Using Newton's 3rd Law

G5-3. Using Newton's 3rd Law

The purposes of this guide are to identify the characteristics of action and reaction forces. We'll start with a statement of Newton's 3rd Law that is phrased differently than the one in the text but says the same things.

Newton's 3rd Law: For every force that acts on an object--we'll call this force an action force--there is a reaction force with these characteristics:

the reaction force acts on a different object than the action force,
the action and reaction forces have the same magnitude,
the action and reaction forces have opposite directions.

Note in particular something that makes the 3rd Law fundamentally different from the 2nd Law. The 2nd Law deals with net force and the the acceleration of one object. In order to determine the acceleration of an object using the 2nd Law, you have find the vector sum of all the forces acting on that one object. The emphasis here is on one object. The 3rd Law always deals with the forces on two objects. These two forces, termed action and reaction, have nothing to do with the object's state of motion. So, for example, you couldn't use an action-reaction pair to determine what an object's acceleration is. By the way, the determination of which force of the pair is the action and which is the reaction is arbitrary. One just makes a choice and sticks with it for a particular problem situation.

Given a physical situation, you need to be able to identify action-reaction force pairs. This is easy to do if you apply the three bullets above. Here are some examples.

Example 1: An apple falls toward the Earth in a vacuum chamber. What is the action-reaction force pair and its characteristics?

Solution: In order to help see how to answer, we prepare a table with two sets of four columns, one set for the action force and one for the reaction force. Note the following:

The force type is the same for both action and reaction. This will always be true for an action-reaction pair.
The roles of the objects, Earth and apple in this case, are reversed for the reaction compared to the action force.
The directions of the forces are opposite for the action-reaction pair.

Action Reaction

force (type) exerted by acts on in what direction force (type) exerted by acts on in what direction

gravitation Earth apple down gravitation apple Earth up

Now we translate this information into a sentence as follows.

The gravitational force of the Earth acting on the apple downward is equal in magnitude to the gravitational force of the apple acting on the Earth upward.

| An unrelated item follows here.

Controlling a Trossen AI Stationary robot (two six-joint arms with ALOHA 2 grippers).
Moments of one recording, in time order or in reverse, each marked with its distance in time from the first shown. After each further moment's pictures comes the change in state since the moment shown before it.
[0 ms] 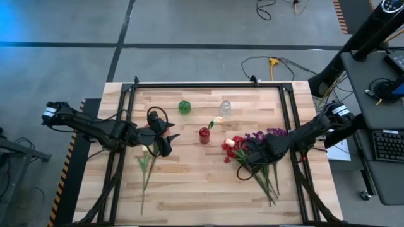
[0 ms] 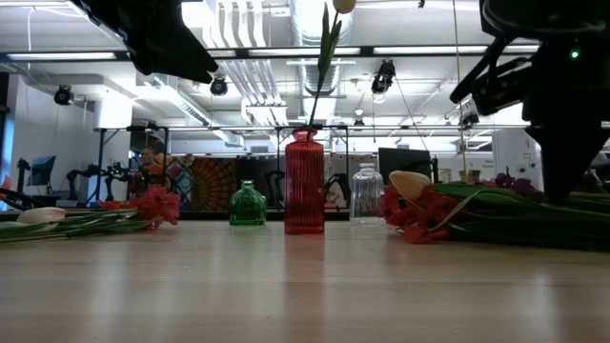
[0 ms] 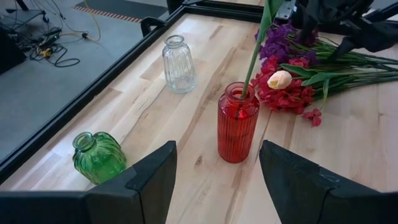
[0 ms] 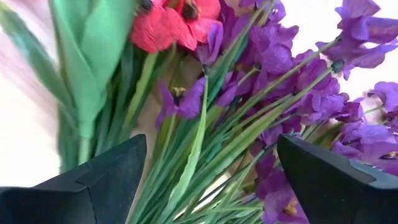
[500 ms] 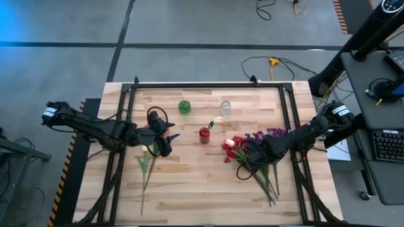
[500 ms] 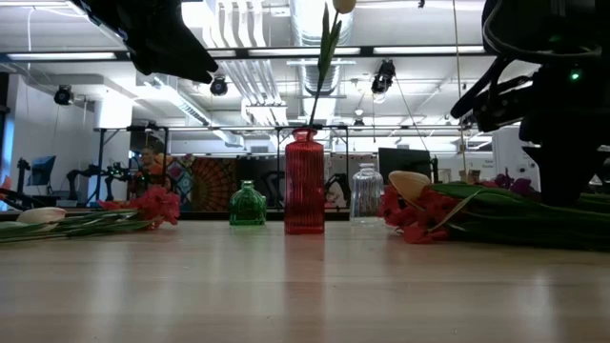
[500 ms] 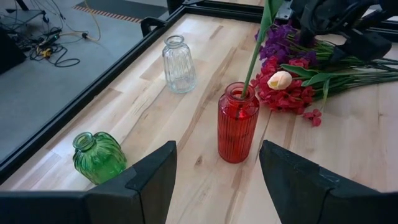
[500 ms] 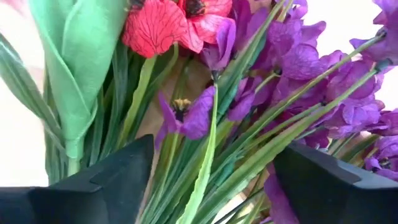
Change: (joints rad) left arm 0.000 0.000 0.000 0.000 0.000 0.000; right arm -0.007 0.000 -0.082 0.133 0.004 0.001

That single sentence is the solution to the problem and is sufficient to answer the original question. Note that applying the 3rd law helps us to identify the fact that the apple exerts a gravitational force on the Earth. Perhaps that was a surprise to you. In fact, all objects exert gravitational forces on each other. Since the magnitudes of the gravitational forces exerted by the apple and Earth are the same, you may wonder why the Earth doesn't fall up to meet the apple at the same rate that the apple falls down to meet the Earth. The answer involves application of the 2nd Law. Since the magnitudes of the forces are the same, the acceleration of either object is inversely-proportional to its mass. The Earth has much greater mass than the apple and therefore has a much smaller acceleration. The Earth's acceleration is, in fact, too small to be noticeable.

Example 2: Let's take the situation further. Suppose that air friction is present; that is, we take the apple out of the vacuum chamber. What are the action-reaction force pairs and their characteristics now?

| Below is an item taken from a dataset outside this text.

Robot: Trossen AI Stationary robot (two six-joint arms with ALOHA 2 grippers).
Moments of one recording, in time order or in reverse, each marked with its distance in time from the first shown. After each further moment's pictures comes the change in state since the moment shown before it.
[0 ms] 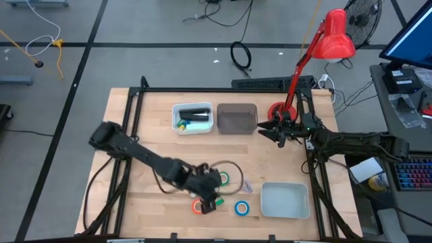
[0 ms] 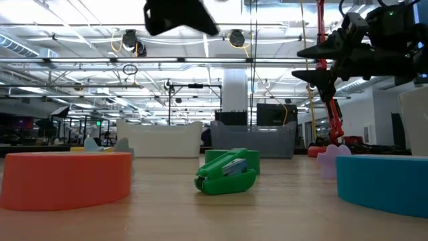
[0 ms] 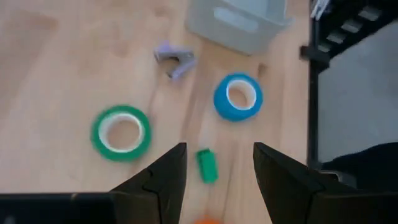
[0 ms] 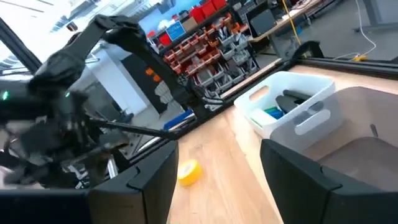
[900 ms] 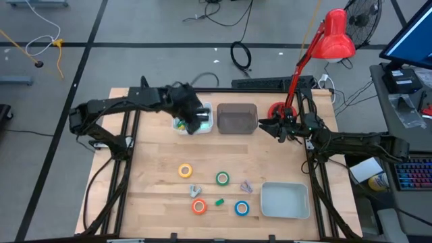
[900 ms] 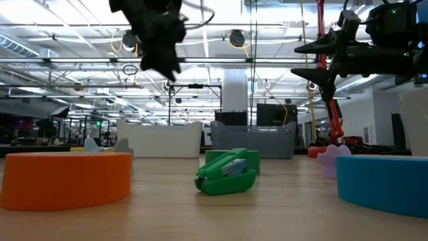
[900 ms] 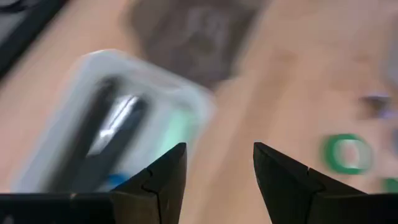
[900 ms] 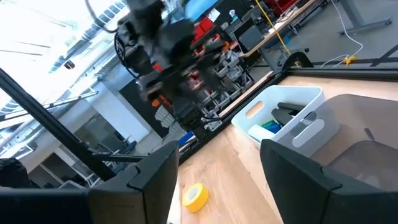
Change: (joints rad) left arm 0.775 -0.361 -0.220 -0.194 0.299 0.464; right arm -0.005 -0.006 -0.001 0.050 0.080 0.141
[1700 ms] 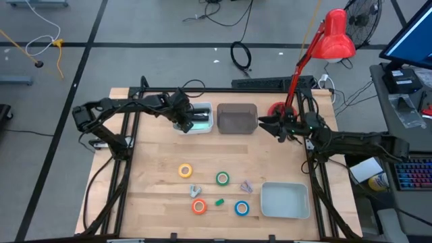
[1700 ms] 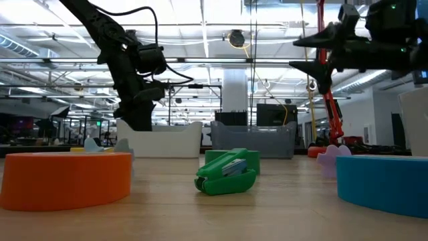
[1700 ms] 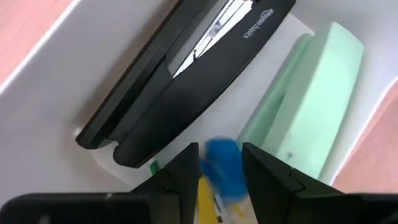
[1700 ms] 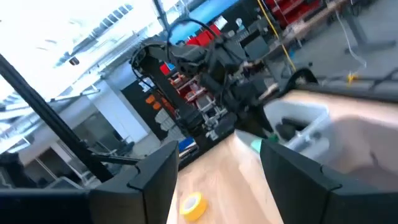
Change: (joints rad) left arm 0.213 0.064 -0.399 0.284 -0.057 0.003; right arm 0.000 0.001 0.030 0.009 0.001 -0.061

Solution: We still have the gravitational forces. We add the friction forces to the table.

Action Reaction

force (type) exerted by acts on in what direction force (type) exerted by acts on in what direction

gravitation Earth apple down gravitation apple Earth up

friction air apple up friction apple air down

Translated into a sentence:

The friction force of the air acting on the apple upward is equal in magnitude to the friction force of the apple acting on the air downward.

To help make sense of this, on a molecular level, molecules in the air collide with the apple. In each collision of the apple with a molecule, the apple and molecule exert equal and opposite forces on each other.

Now we'll consider a situation that is a bit more troublesome but can be sorted out quickly by using a table for organization.

Example 3. A book rests on a table. Identify the action-reaction force pairs and their characteristics.

Solution: There are two types of forces acting; these are normal and gravitation. There is an action-reaction pair for each type.

Action Reaction

force (type) exerted by acts on in what direction force (type) exerted by acts on in what direction

gravitation Earth book down gravitation book Earth up

normal table book up normal book table down

Now in sentence form:

The gravitational force of the Earth acting on the book downward is equal in magnitude to the gravitational force of the book acting on the Earth upward.

The normal force of the table acting on the book upward is equal in magnitude to the normal force of the book acting on the table downward.

The fact that the book and the table each exert a normal force says that each supports the other. That may seem like an odd thing to say, but application of the 3rd Law predicts that fact.